#### Task objective:
For this exercise, retype all the data exactly and exclude every image.

** Information shown follows **

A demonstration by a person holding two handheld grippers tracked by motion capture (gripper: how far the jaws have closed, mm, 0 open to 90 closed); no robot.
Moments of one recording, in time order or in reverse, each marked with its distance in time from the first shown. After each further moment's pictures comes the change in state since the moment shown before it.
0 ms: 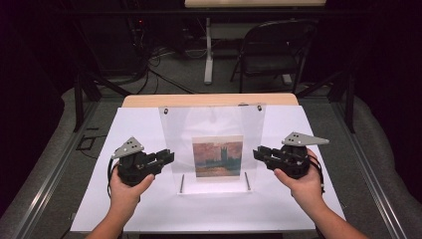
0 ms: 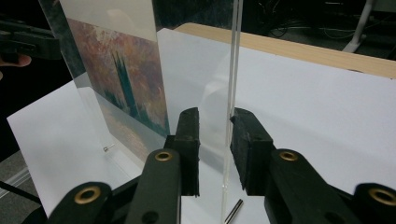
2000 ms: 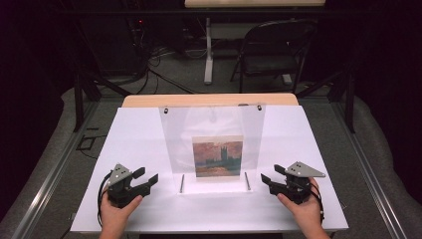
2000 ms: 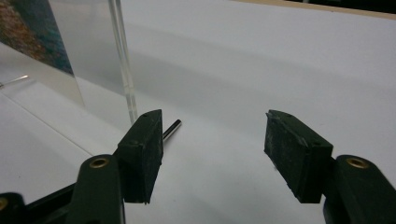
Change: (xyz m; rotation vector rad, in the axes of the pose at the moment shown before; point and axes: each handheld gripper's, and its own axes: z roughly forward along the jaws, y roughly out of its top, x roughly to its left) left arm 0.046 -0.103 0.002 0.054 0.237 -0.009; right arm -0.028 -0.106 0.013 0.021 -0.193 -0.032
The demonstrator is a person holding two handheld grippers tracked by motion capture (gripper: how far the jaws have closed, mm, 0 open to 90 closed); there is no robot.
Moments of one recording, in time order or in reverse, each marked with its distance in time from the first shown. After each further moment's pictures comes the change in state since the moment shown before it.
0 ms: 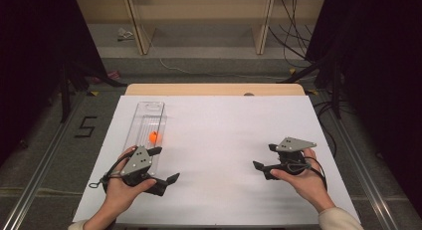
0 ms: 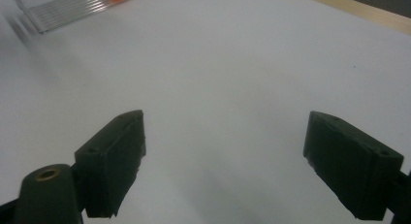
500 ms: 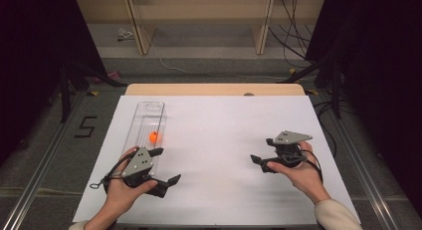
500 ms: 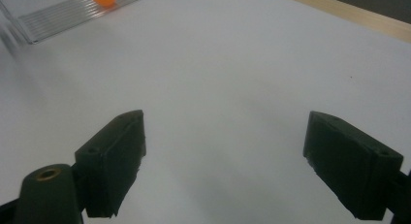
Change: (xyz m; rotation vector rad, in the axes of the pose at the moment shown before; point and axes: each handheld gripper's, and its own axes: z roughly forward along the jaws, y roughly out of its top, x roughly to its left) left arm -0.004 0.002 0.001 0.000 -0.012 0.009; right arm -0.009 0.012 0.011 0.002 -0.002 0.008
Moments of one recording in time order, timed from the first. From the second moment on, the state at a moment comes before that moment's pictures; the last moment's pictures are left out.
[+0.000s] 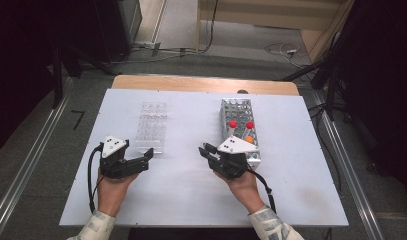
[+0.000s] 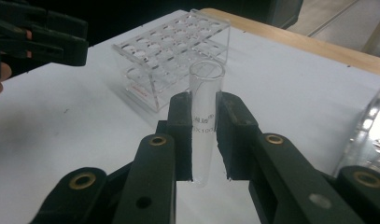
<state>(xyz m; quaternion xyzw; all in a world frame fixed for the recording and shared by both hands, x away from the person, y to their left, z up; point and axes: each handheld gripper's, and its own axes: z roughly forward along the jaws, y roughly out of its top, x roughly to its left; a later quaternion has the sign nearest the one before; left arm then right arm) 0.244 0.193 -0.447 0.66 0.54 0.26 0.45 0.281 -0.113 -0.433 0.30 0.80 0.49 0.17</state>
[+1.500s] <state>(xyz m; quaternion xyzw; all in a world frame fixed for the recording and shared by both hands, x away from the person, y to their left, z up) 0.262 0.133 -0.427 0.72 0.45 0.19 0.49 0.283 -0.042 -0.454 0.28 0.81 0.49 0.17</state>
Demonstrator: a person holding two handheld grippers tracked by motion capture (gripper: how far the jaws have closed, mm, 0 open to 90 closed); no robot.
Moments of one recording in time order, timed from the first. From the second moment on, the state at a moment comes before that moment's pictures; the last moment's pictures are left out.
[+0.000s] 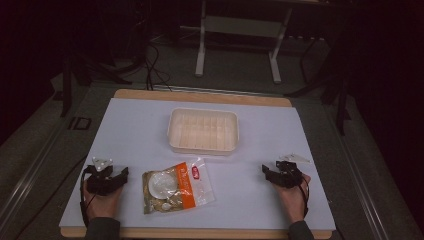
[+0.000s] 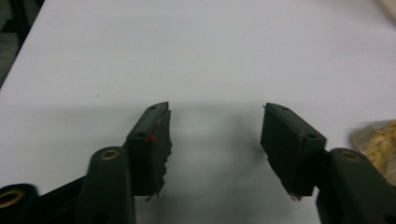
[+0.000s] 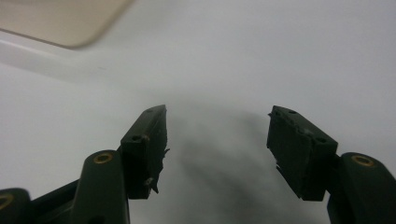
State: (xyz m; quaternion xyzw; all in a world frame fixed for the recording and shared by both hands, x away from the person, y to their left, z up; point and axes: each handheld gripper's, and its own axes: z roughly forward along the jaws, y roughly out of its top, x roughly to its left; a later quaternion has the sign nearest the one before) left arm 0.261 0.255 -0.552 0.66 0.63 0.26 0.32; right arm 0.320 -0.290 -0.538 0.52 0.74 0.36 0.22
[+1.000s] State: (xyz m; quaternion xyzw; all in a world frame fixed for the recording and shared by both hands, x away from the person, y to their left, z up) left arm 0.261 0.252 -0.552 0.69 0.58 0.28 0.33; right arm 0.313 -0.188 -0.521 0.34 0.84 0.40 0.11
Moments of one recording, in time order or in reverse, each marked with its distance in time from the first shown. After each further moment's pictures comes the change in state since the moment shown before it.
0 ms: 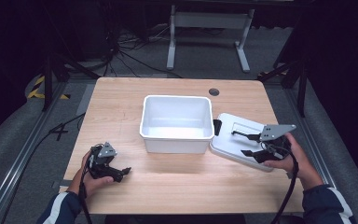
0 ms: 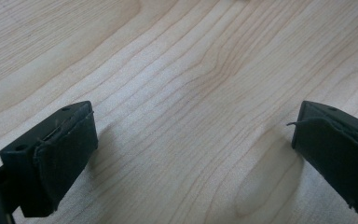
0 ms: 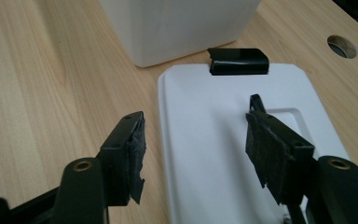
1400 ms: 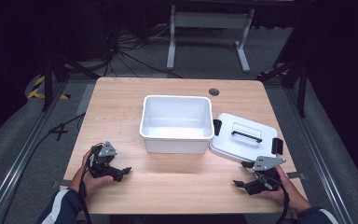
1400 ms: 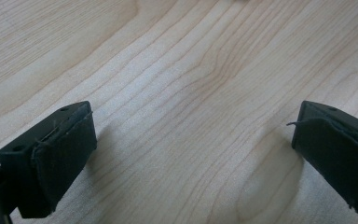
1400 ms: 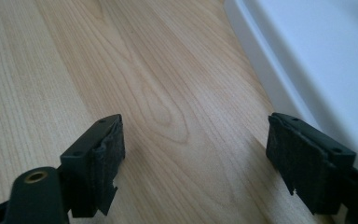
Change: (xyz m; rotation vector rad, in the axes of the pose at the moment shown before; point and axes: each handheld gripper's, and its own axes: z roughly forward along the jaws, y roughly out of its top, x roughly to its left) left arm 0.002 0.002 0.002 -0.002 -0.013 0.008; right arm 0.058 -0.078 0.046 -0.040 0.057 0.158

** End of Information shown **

#### The answer:
A demonstration by a person holding two handheld grippers tracked by motion capture (gripper: how far the jaws have closed, mm, 0 open to 90 closed); no robot.
Moments of one recording, in time order or in reverse, each marked with its distance in time from the first shown. After each further moment's pictures comes the change in state since the moment shown before it.
0 ms: 
0 ms: 
2000 ms: 
2000 ms: 
Change: (xyz m; rotation vector rad, in the axes of the pose at the moment shown before; point and axes: each handheld gripper's, and its own axes: z roughly forward along the jaws, y roughly out of its top, x roughly to its left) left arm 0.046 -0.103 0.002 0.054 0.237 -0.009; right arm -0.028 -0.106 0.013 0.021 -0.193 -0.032
The demonstrator is a person holding two handheld grippers tracked by motion capture (gripper: how far the jaws have closed, mm, 0 open to 90 closed); there is no robot.
Moments of one recording, in time order or in reverse, each marked with its distance in time from the first shown. After each further moment's pictures comes the change in state since the moment shown before it.
0 ms: 
0 ms: 
500 ms: 
500 ms: 
Change: (xyz m; rotation vector rad, in the axes of the pose at the moment shown before; point and axes: each handheld gripper's, and its own axes: z roughly forward along the jaws, y roughly out of its top, x roughly to its left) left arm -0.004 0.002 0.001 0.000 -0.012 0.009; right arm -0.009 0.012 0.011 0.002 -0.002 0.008
Moments of one recording in time order, timed from the first. From the second moment on, the state at a moment comes before that moment's pictures; the last moment's pictures are left out.
[+0.000s] 
[+0.000s] 
<state>(xyz m; quaternion xyzw; all in a world frame fixed for the recording and shared by both hands, x away from the person, y to their left, z up; point and axes: each handheld gripper's, and its own axes: z roughly forward along the jaws, y roughly out of its top, x roughly to its left; a later quaternion has the sign nearest the one before; left arm then right arm) 0.244 0.193 -0.447 0.66 0.54 0.26 0.45 0.281 -0.113 -0.433 0.30 0.80 0.49 0.17</state>
[+1.500s] <state>(xyz m; quaternion xyzw; all in a world frame fixed for the recording and shared by both hands, x away from the person, y to their left, z up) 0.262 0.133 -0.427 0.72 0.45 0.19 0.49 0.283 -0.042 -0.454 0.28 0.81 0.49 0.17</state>
Demonstrator: a person holding two handheld grippers tracked by motion capture (gripper: how far the jaws have closed, mm, 0 open to 90 closed); no robot.
Moments of one recording in time order, timed from the first. From the second moment on, the state at a moment comes before that moment's pictures; the last moment's pictures are left out.
[+0.000s] 
[+0.000s] 
[+0.000s] 
State: (xyz m; quaternion xyzw; all in a world frame fixed for the recording and shared by both hands, x away from the person, y to their left, z up; point and axes: each handheld gripper's, and its own axes: z roughly forward along the jaws, y roughly out of its top, x roughly to its left; a later quaternion has the sign nearest the one before) left arm 0.261 0.255 -0.552 0.66 0.63 0.26 0.32; right arm 0.320 -0.290 -0.538 0.52 0.74 0.36 0.22
[+1.000s] State: (xyz m; quaternion xyzw; all in a world frame fixed for the recording and shared by both hands, x away from the person, y to their left, z up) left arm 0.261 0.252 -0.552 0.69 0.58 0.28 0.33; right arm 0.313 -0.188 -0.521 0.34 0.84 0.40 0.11
Moments of one recording, in time order or in reverse, each marked with its distance in time from the first shown. After each further moment's pictures comes the change in state since the moment shown before it.
0 ms: 
0 ms: 
0 ms: 
1400 ms: 
1400 ms: 
1400 ms: 
Change: (xyz m; rotation vector rad, in the axes of the pose at the moment shown before; point and axes: each handheld gripper's, and its own axes: z roughly forward along the jaws, y roughly out of its top, x roughly to its left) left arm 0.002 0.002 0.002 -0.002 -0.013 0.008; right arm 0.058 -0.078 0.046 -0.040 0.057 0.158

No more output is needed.